Show all lines from the material that carry the word "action".

===== PROVIDED DATA

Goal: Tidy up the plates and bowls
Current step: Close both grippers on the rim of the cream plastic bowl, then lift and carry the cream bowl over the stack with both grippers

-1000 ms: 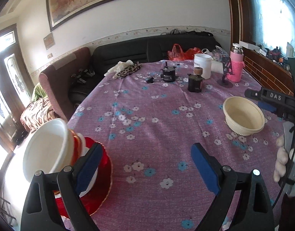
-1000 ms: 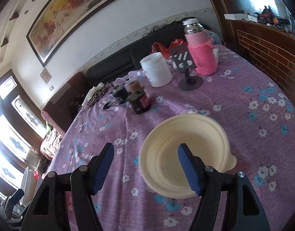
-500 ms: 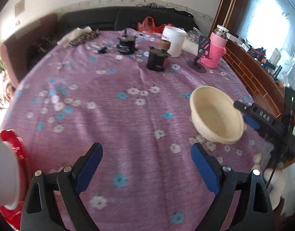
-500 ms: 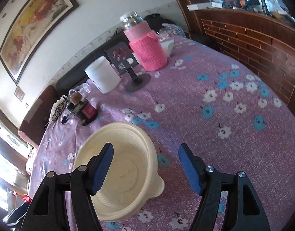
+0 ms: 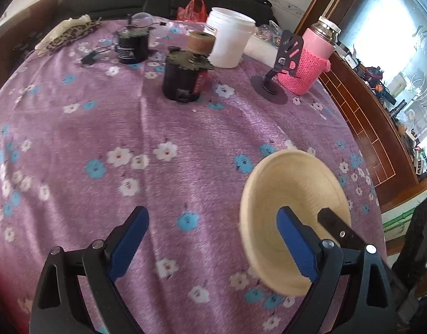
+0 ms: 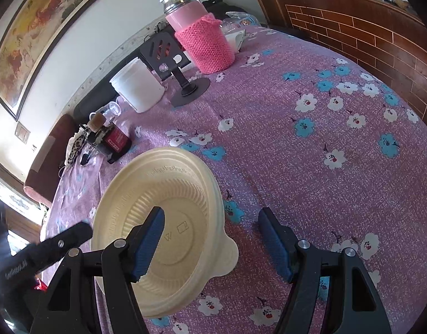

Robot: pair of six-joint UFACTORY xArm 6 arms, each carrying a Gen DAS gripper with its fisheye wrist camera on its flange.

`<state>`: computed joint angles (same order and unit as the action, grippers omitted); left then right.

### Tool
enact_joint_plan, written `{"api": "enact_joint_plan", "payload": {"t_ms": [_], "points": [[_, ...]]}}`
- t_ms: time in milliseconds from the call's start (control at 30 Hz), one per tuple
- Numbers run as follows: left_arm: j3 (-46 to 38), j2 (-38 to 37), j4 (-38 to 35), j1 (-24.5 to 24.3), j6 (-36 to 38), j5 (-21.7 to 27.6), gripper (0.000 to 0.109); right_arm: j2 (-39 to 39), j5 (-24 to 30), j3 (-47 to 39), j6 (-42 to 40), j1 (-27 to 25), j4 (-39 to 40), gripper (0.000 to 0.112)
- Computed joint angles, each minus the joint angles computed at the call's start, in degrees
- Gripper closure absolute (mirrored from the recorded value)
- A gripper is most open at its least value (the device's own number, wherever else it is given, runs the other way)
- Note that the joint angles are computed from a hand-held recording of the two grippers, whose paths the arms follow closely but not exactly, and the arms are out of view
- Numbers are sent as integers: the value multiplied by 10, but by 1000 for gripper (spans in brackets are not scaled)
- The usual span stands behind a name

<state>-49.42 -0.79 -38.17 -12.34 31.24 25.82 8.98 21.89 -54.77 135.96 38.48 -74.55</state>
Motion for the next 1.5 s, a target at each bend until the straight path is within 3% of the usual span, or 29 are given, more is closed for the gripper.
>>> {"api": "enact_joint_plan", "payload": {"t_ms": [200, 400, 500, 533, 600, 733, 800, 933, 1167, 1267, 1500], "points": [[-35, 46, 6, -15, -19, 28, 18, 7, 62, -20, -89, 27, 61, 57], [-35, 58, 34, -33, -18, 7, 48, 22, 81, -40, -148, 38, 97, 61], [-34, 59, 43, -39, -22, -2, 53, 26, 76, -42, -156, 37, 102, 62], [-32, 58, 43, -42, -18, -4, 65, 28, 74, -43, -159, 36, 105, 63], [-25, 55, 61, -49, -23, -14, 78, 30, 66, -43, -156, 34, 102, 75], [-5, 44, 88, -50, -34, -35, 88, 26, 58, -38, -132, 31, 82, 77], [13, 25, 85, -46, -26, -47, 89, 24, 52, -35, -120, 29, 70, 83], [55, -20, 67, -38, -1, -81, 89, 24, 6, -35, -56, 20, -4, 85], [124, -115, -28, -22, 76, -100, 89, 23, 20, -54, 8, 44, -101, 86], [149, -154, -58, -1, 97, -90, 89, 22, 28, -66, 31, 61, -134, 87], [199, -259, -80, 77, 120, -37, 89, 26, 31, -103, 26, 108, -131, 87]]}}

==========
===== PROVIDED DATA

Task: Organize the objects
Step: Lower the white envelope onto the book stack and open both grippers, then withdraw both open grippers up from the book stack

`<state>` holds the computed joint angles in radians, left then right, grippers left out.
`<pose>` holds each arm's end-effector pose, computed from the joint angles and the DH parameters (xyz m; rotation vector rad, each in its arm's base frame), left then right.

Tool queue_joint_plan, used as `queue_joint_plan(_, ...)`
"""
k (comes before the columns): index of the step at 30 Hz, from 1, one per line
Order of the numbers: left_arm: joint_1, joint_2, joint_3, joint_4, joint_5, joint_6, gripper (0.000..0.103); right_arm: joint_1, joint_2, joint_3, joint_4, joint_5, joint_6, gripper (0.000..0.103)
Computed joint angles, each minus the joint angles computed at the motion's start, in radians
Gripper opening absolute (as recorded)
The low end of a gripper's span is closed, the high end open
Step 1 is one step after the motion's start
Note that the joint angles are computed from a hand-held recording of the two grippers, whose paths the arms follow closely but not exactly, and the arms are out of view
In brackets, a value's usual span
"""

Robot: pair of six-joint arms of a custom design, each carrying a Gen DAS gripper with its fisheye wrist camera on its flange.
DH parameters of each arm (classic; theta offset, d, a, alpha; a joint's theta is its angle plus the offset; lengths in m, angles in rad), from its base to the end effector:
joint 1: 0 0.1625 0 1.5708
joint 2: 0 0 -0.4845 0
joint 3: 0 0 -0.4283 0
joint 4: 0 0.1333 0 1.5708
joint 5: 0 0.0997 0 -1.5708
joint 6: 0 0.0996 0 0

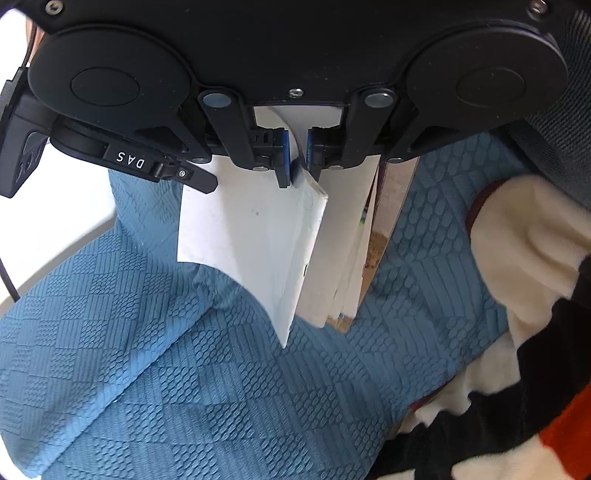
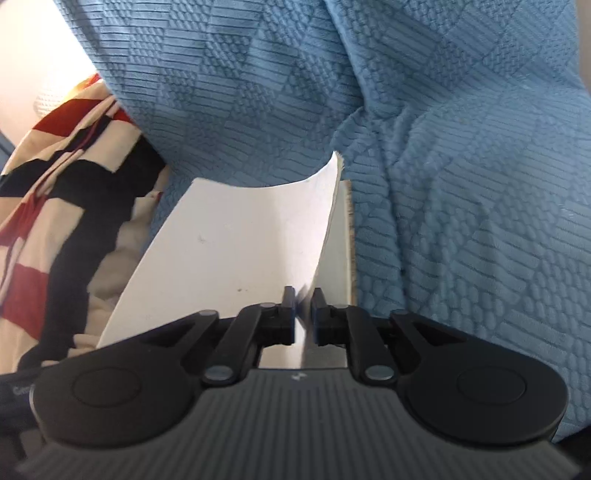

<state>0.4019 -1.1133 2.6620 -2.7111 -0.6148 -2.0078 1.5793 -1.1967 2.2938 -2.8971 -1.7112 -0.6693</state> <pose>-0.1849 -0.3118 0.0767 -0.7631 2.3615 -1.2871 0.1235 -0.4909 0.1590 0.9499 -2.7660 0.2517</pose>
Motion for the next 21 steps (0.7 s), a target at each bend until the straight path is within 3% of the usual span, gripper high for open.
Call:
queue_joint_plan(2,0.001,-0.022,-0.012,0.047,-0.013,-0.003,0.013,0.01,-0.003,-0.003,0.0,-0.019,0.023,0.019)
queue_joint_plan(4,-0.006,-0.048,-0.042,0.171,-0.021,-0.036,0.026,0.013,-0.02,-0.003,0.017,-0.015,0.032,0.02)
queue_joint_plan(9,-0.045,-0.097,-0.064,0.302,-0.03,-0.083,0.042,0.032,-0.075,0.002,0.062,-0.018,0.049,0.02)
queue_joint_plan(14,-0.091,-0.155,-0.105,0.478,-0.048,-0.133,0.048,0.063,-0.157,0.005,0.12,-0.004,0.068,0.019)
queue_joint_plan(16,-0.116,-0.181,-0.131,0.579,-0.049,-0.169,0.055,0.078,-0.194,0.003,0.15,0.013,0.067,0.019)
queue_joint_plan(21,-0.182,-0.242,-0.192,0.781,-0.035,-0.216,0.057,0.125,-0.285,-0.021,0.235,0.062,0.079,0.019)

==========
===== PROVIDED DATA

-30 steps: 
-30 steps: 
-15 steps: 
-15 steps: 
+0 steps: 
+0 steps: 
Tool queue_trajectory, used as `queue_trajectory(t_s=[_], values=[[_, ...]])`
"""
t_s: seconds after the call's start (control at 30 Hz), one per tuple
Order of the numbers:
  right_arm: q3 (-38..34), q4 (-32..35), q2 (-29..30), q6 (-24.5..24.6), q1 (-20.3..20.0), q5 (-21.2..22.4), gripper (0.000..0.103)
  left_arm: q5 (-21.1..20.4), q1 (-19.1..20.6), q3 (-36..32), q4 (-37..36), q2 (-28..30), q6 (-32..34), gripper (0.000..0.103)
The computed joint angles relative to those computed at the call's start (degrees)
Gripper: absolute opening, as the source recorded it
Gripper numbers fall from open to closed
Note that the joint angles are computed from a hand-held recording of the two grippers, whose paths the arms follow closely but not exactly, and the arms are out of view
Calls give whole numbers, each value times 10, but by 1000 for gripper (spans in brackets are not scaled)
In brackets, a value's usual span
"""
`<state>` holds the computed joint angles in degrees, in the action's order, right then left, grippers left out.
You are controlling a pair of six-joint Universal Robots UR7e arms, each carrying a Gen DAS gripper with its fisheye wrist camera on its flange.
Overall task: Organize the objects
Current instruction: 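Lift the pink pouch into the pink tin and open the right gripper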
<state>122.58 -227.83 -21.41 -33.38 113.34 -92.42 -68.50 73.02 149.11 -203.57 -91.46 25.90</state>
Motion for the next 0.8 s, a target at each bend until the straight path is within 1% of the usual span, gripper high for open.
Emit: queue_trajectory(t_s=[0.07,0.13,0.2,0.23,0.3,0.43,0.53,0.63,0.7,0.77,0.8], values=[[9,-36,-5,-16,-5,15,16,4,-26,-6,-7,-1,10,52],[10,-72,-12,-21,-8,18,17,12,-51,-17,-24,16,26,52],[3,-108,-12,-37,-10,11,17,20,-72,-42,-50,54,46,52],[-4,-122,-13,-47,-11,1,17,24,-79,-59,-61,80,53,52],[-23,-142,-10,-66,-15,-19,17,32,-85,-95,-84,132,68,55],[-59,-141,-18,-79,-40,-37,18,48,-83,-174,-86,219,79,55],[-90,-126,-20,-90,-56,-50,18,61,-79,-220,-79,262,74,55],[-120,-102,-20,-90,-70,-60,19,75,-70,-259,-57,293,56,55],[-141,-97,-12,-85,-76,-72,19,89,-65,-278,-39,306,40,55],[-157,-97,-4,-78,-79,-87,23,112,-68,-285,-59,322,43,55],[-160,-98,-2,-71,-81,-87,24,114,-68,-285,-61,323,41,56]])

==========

**EXERCISE SOLUTION**
`<state>`: computed joint angles (same order and unit as the action, grippers omitted); left then right.
`<state>` holds the computed joint angles in degrees, in the action's order, right then left, grippers left out.

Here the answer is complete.